In May 2014, he joined the Canberra Raiders effective immediately until the end of 2015. He played the remainder of the season with Canberra's affiliate club, the Souths Logan Magpies, in the Queensland Cup. He represented the Queensland Residents against the New South Wales Residents on 9 July, and won the 2014 Queensland Cup Player of the Year award at the end of the season.

===2015===
Page began the 2015 season playing for Canberra's feeder club, the Mount Pritchard Mounties, in the New South Wales Cup.

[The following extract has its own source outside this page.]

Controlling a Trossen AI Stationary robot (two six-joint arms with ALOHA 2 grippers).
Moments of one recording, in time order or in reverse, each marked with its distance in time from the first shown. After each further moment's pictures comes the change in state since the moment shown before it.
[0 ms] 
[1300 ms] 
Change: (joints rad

In April, he gained wide-spread recognition after the Mounties uploaded a highlights package of him to their YouTube account, playing against the Manly Warringah Sea Eagles. It attracted more than 200,000 hits online. On 2 May, he played for Papua New Guinea against Fiji in the 2015 Melanesian Cup. On 1 July, he joined the St. George Illawarra Dragons mid-season effective immediately for the rest of the year. In Round 17 of the 2015 NRL season, he made his NRL debut for the Dragons against the North Queensland Cowboys. On 27 September, he was named at prop in the 2015 New South Wales Cup Team of the Year, having finished the season with the Dragons' feeder club, the Illawarra Cutters.

===2016===
In 2016, Page returned to the Burleigh Bears in the Queensland Cup, after failing to gain a new contract with the Dragons. On 7 May, he played for Papua New Guinea against Fiji in the 2016 Melanesian Cup.

===2017 - 2021===
Page would continue to play for Burleigh over the next five seasons and was part of the Burleigh side which won the 2019 Queensland Cup competition. Page would later play for Burleigh in their 2019 NRL State Championship final defeat against Newtown. In October 2021, Page announced he would be retiring from rugby league. Page played his final game for Burleigh in their preliminary final defeat against Norths Devils. Page had a conversion attempt in his final match which was relatively close to the uprights but his kick went well wide and bounced towards the corner post.